● **Source material**
§ §

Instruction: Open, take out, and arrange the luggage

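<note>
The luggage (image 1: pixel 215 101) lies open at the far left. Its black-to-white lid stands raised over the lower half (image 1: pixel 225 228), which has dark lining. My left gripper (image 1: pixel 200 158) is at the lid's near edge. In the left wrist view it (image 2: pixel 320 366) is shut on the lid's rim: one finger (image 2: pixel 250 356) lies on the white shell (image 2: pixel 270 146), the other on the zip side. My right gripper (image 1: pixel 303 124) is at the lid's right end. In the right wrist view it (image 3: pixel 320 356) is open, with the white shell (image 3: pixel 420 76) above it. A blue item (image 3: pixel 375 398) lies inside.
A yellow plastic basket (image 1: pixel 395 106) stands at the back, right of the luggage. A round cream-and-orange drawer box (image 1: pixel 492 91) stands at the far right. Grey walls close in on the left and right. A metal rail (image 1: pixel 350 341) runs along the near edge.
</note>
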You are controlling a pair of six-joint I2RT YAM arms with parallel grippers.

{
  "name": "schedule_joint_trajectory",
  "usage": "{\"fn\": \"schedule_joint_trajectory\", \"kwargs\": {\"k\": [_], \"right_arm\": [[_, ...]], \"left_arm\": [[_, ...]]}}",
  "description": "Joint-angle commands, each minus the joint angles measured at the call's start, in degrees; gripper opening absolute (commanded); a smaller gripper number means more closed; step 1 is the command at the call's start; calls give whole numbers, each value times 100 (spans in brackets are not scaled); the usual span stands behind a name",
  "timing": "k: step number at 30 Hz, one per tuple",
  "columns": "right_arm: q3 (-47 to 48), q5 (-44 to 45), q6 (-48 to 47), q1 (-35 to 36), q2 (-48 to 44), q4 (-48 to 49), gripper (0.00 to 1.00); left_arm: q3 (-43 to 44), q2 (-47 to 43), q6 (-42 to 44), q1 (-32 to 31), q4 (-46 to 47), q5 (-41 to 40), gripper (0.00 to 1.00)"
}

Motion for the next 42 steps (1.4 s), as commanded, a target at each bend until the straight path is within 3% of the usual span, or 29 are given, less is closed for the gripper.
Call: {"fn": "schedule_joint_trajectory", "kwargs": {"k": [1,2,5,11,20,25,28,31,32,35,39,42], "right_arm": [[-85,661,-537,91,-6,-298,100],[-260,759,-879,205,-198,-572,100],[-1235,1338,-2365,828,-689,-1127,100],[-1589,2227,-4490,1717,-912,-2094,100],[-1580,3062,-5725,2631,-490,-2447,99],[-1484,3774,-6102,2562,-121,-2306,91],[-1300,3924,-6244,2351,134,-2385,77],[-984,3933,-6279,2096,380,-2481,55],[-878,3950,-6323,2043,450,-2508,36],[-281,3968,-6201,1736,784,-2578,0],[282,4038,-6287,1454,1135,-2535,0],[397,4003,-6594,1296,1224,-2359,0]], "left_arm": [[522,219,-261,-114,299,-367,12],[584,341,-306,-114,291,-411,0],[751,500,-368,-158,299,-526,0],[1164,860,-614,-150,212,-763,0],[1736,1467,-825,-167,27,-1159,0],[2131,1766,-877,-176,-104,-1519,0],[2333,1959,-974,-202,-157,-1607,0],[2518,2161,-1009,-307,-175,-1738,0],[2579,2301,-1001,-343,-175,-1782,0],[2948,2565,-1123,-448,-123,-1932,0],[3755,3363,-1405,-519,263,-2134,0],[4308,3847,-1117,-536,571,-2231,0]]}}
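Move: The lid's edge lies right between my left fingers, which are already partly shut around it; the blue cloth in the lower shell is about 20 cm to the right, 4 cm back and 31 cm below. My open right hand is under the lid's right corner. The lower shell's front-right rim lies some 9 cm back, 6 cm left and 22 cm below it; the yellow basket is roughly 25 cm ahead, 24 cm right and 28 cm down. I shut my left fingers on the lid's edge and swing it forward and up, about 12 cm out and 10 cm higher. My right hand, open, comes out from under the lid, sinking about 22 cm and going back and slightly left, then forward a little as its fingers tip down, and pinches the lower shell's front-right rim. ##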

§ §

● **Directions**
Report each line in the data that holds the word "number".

● **Answer to this task**
  "description": "Joint-angle commands, each minus the joint angles measured at the call's start, in degrees; gripper opening absolute (commanded); a smaller gripper number means more closed; step 1 is the command at the call's start; calls give whole numbers, each value times 100 (spans in brackets are not scaled); the usual span stands behind a name",
  "timing": "k: step number at 30 Hz, one per tuple",

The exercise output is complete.